* _Data extract_:
........

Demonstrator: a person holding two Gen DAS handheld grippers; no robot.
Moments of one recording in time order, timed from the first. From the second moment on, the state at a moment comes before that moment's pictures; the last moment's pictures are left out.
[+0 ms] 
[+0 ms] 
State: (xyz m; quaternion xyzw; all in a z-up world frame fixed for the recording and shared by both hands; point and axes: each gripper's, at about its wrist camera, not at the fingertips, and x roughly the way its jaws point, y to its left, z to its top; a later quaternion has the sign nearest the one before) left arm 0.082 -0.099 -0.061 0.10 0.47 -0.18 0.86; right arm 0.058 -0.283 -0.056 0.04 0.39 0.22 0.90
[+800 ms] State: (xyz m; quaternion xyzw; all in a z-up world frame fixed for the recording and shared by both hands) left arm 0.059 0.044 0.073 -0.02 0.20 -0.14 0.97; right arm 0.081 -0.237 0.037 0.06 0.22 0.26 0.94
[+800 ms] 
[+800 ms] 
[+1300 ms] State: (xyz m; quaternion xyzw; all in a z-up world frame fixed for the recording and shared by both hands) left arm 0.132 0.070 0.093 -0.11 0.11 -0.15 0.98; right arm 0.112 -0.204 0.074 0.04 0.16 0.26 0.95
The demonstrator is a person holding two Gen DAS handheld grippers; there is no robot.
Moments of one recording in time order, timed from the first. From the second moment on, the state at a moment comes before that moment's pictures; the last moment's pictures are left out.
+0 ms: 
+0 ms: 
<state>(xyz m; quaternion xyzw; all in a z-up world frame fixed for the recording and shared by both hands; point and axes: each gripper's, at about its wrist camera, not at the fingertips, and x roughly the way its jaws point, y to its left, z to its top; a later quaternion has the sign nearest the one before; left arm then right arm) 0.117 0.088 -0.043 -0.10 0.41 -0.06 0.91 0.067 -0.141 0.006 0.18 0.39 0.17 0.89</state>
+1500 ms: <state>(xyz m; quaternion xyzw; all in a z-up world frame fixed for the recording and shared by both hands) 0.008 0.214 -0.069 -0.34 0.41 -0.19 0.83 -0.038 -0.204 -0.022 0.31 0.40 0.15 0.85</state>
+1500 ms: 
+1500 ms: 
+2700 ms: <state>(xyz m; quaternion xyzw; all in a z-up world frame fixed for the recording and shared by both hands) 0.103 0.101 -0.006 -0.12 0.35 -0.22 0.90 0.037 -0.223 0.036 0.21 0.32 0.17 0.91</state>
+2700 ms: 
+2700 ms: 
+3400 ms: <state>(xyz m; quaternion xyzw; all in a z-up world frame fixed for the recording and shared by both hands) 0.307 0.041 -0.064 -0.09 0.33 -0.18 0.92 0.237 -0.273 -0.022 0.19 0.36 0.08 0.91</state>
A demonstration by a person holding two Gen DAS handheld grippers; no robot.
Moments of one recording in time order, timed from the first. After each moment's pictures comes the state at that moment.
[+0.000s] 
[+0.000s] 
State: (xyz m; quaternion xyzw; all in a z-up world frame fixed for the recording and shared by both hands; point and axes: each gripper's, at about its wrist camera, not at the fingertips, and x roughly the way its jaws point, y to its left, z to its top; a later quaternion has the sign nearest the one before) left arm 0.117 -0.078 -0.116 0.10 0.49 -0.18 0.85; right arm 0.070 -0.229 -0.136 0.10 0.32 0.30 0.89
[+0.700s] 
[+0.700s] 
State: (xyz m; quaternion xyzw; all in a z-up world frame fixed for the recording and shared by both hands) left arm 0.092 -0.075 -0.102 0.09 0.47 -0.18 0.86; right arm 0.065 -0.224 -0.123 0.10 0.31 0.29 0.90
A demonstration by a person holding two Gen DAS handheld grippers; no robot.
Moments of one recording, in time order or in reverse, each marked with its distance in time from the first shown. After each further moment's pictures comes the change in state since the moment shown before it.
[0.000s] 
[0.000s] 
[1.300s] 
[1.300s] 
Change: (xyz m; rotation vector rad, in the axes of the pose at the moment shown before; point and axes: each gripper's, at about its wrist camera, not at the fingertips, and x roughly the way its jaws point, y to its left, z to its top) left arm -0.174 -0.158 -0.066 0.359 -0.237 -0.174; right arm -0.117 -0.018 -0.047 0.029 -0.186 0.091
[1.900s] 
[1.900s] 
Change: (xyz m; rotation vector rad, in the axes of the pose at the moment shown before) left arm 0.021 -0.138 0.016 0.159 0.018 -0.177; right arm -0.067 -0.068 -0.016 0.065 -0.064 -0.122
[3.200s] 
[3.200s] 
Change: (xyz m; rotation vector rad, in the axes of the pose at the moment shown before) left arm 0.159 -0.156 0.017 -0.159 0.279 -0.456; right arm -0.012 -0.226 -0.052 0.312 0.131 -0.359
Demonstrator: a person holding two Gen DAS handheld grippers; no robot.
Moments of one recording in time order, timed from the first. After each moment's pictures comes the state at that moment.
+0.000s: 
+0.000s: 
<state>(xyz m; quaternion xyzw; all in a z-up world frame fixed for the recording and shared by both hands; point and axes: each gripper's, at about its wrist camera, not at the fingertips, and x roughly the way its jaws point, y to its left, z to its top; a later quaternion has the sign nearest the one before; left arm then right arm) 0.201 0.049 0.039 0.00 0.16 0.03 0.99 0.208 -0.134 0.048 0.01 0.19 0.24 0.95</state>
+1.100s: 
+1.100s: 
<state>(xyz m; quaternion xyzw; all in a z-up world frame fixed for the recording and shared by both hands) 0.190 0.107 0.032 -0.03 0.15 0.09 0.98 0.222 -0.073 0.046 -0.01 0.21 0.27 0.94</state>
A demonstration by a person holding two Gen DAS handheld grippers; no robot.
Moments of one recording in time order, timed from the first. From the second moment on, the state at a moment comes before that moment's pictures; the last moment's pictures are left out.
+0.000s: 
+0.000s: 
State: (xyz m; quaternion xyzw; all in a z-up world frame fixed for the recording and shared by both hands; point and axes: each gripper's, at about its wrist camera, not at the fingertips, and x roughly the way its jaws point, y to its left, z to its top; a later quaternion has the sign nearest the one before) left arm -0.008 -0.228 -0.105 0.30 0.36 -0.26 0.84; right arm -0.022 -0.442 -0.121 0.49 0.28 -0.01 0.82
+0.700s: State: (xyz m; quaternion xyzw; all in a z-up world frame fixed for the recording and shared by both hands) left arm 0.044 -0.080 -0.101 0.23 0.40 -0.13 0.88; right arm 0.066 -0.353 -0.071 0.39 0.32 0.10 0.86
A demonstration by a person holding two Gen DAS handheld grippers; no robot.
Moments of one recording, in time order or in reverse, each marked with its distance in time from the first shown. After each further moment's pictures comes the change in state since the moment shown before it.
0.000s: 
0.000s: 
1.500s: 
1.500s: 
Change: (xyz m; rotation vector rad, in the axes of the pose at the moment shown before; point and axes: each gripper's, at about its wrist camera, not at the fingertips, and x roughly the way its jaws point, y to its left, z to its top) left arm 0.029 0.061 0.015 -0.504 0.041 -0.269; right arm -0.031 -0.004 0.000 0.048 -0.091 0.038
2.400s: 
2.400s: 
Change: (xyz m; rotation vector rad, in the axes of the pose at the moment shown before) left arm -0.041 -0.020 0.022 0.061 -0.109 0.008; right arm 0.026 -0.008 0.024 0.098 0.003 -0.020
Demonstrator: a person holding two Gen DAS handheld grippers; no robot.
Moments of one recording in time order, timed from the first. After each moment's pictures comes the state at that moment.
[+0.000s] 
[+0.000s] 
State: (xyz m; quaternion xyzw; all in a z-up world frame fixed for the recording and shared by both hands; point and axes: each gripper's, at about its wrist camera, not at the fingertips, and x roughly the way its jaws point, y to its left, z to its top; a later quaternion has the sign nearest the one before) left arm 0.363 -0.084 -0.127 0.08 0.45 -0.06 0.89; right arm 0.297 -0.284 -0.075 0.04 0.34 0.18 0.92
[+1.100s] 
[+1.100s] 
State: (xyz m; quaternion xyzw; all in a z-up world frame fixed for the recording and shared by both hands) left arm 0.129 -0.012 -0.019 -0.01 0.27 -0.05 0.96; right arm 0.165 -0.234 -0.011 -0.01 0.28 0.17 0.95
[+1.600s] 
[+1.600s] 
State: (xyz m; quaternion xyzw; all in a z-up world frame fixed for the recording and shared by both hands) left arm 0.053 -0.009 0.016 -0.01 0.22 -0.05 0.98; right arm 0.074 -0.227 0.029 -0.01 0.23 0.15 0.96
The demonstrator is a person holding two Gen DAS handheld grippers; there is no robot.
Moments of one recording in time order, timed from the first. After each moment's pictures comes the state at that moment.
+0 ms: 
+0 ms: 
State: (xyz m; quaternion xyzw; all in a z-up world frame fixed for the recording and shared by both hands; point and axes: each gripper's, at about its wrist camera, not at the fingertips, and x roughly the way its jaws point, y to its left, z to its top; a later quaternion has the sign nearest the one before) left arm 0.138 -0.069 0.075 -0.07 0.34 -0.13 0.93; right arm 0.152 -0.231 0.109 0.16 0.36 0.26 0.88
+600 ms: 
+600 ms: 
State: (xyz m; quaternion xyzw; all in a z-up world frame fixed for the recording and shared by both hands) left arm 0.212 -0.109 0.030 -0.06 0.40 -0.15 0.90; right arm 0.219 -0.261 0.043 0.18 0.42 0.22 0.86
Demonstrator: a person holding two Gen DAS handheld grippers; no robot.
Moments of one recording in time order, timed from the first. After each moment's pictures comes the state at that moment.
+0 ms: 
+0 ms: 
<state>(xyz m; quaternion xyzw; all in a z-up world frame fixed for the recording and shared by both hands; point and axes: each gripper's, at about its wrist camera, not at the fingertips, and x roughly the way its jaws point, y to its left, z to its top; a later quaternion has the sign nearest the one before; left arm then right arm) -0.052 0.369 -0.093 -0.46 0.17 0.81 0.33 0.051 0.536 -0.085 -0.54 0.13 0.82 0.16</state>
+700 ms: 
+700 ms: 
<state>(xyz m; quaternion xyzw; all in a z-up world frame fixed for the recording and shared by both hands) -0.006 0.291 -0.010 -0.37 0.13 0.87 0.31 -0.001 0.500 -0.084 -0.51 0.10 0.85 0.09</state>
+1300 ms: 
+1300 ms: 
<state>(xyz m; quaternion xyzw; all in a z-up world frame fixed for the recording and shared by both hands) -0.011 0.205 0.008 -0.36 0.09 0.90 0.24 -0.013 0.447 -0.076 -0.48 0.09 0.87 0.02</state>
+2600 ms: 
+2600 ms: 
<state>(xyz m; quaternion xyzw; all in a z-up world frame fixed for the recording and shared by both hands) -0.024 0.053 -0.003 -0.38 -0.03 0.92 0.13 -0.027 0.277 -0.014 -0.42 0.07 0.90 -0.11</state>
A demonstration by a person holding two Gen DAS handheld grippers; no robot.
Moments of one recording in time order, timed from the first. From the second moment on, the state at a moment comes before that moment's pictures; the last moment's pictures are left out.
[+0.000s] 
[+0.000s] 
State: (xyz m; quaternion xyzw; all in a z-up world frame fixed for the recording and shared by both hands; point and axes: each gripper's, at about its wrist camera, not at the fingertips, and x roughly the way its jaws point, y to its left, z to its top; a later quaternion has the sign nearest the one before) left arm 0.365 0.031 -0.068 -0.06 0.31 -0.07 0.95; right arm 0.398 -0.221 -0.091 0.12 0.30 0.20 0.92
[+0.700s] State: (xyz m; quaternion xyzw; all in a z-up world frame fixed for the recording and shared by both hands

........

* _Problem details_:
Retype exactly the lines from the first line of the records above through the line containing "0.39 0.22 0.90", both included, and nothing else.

* _Task result_:
Demonstrator: a person holding two Gen DAS handheld grippers; no robot.
Moments of one recording in time order, timed from the first. From the second moment on, the state at a moment comes before that moment's pictures; the last moment's pictures are left out.
[+0 ms] 
[+0 ms] 
State: (xyz m; quaternion xyzw; all in a z-up world frame fixed for the recording and shared by both hands; point and axes: each gripper's, at about its wrist camera, not at the fingertips, and x roughly the way its jaws point, y to its left, z to its top; a later quaternion has the sign nearest the one before) left arm 0.082 -0.099 -0.061 0.10 0.47 -0.18 0.86; right arm 0.058 -0.283 -0.056 0.04 0.39 0.22 0.90

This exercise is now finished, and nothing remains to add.